Data records
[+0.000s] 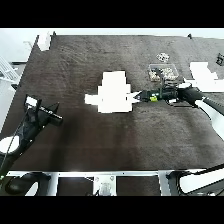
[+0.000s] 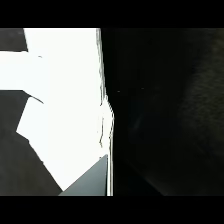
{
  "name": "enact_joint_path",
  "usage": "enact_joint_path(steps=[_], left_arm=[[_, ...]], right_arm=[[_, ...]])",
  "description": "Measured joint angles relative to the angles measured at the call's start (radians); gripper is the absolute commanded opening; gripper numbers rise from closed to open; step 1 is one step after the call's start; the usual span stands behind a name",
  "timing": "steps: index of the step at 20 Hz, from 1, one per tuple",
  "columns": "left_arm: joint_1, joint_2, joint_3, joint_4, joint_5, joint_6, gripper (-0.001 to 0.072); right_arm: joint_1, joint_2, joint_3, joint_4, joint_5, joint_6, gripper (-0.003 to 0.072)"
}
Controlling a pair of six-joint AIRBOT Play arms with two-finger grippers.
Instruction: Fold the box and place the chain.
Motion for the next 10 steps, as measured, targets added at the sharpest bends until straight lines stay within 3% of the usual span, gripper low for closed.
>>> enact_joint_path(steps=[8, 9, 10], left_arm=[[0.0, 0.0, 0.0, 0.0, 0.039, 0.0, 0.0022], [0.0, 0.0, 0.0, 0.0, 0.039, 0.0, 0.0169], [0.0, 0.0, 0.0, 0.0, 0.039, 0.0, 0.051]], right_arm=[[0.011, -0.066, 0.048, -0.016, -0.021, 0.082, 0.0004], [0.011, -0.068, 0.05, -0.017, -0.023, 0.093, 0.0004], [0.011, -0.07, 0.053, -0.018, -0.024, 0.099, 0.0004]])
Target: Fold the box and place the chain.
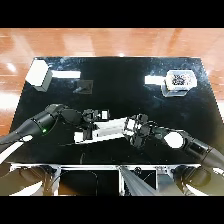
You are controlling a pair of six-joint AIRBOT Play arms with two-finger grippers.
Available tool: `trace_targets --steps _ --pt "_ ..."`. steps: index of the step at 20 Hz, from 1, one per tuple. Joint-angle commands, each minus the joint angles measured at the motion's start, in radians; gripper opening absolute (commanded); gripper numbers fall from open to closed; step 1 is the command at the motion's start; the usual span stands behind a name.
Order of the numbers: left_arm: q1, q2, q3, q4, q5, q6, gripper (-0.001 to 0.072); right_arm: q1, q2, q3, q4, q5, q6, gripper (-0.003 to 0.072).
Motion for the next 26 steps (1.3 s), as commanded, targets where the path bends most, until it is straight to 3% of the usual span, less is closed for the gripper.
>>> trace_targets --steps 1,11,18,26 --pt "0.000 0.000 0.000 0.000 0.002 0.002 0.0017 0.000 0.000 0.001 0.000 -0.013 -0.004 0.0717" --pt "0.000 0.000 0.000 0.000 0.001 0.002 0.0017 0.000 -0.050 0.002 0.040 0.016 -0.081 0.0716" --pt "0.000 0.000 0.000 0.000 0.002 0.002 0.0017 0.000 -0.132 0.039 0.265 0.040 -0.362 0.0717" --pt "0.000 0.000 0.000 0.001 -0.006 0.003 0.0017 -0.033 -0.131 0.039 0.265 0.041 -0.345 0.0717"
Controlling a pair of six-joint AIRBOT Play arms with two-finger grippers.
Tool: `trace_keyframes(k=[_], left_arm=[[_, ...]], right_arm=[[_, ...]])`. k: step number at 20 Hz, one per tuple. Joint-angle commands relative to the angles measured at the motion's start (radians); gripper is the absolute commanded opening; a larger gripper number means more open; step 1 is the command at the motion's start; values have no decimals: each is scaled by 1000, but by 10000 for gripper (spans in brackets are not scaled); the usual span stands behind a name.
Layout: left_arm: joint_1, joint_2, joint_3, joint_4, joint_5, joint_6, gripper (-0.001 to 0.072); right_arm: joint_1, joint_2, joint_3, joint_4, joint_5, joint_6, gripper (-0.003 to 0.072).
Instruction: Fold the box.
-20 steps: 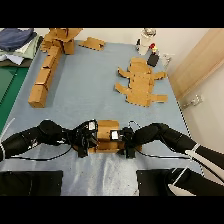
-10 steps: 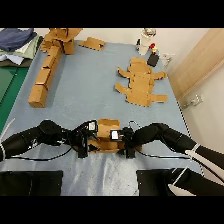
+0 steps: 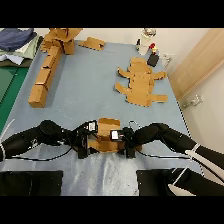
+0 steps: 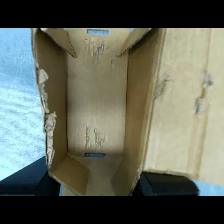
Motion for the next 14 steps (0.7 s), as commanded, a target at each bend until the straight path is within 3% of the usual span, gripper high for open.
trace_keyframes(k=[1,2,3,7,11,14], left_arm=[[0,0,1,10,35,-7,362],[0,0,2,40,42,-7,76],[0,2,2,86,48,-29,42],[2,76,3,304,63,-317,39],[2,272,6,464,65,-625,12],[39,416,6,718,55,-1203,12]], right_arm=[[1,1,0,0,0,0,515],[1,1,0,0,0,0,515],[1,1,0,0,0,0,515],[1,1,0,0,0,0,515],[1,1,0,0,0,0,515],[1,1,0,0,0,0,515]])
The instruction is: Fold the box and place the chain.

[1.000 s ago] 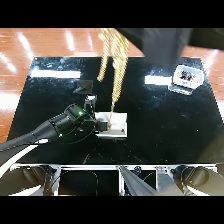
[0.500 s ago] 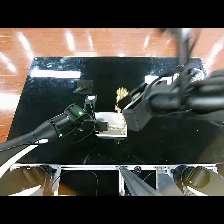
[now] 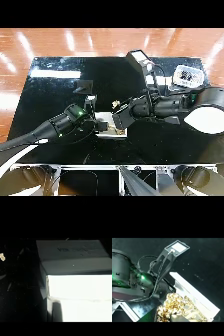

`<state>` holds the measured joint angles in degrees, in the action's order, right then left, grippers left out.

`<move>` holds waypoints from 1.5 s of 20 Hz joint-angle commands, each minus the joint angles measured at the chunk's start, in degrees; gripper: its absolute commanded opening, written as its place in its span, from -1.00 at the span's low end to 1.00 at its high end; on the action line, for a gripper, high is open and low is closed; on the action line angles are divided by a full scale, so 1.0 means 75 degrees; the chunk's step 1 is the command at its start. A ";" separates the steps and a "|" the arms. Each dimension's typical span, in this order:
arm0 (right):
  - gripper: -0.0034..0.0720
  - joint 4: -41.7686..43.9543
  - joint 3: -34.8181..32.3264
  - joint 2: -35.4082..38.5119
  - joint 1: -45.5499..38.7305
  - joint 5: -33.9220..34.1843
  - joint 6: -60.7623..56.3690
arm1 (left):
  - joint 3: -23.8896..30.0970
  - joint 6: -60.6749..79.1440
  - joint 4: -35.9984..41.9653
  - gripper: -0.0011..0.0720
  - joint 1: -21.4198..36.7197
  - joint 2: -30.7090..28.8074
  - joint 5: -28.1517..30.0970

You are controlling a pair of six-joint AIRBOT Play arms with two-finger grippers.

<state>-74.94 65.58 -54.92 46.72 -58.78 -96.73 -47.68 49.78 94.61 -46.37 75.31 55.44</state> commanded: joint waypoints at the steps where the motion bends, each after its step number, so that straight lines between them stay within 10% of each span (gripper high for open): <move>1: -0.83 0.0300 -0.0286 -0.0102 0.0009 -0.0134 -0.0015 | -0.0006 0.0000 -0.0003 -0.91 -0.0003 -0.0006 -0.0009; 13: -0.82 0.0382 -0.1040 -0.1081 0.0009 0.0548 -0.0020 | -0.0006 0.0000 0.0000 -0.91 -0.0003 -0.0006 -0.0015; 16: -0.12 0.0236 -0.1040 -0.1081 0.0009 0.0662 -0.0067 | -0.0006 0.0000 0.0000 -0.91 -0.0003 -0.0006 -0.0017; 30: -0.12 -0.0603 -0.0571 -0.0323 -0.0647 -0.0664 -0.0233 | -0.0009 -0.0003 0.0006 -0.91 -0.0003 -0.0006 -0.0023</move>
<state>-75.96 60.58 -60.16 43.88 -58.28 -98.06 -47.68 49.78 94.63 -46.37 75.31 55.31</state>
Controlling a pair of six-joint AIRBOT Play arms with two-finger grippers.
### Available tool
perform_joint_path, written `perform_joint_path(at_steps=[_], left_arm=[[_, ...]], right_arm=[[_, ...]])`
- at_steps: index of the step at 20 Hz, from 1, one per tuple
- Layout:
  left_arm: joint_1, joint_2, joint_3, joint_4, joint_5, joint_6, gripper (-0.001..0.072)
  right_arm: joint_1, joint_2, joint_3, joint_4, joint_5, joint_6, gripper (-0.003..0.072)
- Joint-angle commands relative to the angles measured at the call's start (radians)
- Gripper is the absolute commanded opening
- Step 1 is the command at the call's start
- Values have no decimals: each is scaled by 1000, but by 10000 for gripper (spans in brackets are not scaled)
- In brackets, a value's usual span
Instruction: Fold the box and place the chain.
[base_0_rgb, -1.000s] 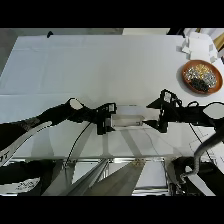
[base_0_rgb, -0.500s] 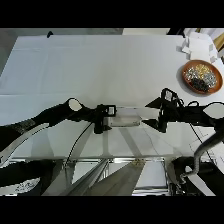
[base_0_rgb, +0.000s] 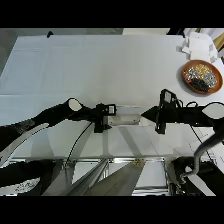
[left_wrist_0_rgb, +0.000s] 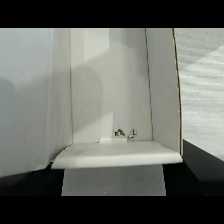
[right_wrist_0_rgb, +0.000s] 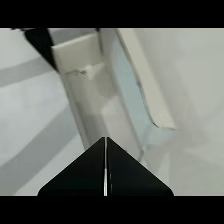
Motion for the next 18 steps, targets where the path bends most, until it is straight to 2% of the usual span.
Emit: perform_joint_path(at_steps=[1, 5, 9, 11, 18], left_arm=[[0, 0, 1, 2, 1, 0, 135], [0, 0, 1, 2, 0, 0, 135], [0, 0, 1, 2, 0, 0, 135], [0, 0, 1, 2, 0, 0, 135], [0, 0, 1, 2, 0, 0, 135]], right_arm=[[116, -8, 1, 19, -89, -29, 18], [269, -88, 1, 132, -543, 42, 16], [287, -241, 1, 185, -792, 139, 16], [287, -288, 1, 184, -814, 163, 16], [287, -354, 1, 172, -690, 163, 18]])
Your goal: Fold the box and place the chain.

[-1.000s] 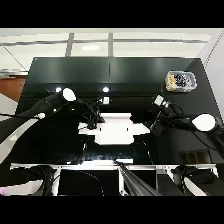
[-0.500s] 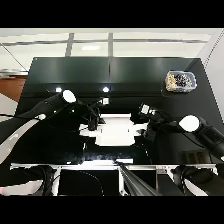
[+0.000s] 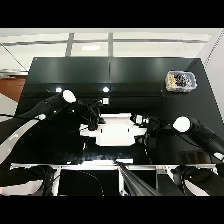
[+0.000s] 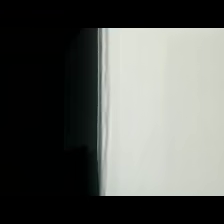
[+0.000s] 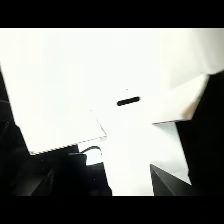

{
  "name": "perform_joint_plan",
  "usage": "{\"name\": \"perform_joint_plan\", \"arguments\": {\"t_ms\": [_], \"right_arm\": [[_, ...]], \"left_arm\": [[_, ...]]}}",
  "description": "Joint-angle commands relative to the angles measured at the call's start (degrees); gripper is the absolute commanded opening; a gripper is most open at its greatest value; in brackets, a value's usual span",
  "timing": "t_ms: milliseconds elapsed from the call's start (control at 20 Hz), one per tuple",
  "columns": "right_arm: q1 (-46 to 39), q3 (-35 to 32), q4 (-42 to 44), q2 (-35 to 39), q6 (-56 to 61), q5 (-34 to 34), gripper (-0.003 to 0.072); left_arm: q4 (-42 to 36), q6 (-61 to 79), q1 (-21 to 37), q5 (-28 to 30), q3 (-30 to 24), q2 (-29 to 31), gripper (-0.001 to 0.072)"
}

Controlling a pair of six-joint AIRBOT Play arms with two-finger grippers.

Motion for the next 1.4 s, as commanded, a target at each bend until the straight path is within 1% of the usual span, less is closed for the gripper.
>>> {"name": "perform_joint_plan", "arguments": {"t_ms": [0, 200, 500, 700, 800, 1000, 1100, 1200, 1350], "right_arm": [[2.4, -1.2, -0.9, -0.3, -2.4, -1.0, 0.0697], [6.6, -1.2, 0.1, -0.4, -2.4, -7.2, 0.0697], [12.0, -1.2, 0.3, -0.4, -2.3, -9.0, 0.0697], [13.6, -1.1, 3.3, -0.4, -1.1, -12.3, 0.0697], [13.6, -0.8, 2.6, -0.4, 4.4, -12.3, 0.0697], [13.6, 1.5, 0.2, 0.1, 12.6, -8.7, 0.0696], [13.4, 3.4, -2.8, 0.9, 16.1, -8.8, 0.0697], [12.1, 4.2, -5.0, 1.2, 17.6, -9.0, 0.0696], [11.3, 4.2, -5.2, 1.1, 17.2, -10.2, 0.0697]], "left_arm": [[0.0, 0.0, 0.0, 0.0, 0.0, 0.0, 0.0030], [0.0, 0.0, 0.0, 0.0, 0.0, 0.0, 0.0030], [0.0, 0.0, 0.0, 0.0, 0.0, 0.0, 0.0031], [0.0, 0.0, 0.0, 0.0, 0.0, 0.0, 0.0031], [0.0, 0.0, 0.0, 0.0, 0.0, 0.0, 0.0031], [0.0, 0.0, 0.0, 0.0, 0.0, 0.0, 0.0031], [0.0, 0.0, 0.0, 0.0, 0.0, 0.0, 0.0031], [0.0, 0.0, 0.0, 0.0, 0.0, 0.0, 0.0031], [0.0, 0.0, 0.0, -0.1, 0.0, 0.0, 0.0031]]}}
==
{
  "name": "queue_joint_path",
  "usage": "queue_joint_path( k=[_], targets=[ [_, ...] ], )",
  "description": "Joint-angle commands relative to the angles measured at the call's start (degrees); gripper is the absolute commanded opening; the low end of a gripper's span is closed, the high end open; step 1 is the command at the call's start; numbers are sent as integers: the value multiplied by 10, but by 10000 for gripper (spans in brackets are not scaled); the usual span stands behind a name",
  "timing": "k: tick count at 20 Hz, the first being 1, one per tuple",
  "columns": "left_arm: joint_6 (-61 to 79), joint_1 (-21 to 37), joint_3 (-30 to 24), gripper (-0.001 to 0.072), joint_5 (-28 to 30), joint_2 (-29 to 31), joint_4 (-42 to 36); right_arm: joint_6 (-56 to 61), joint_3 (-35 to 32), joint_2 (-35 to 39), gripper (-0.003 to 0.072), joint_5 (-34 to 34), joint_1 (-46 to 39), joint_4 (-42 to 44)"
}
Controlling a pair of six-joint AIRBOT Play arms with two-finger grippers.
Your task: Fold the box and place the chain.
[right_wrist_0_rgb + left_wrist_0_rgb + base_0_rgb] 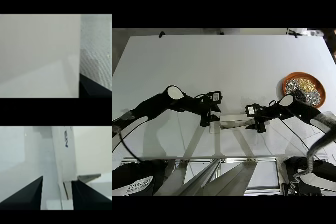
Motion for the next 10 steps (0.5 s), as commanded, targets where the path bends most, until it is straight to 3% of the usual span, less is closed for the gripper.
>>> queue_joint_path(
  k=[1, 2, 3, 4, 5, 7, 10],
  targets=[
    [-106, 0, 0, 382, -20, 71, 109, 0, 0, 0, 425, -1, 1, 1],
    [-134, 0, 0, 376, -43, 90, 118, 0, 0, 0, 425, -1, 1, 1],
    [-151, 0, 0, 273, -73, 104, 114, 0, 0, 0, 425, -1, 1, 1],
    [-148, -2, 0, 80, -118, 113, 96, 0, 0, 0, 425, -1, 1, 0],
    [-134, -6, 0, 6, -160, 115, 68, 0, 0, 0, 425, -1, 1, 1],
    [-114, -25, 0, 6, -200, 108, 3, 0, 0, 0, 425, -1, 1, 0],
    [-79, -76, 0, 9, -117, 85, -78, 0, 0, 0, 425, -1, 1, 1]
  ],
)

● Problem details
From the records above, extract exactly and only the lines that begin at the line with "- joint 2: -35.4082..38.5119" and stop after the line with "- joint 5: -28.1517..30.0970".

● Solution to this problem
  - joint 2: -35.4082..38.5119
  - joint 1: -45.5499..38.7305
  - joint 5: -33.9220..34.1843
  - joint 6: -60.7623..56.3690
arm1 (left):
  - joint 3: -23.8896..30.0970
  - joint 6: -60.6749..79.1440
  - joint 4: -35.9984..41.9653
  - gripper: -0.0011..0.0720
  - joint 1: -21.4198..36.7197
  - joint 2: -30.7090..28.8074
  - joint 5: -28.1517..30.0970

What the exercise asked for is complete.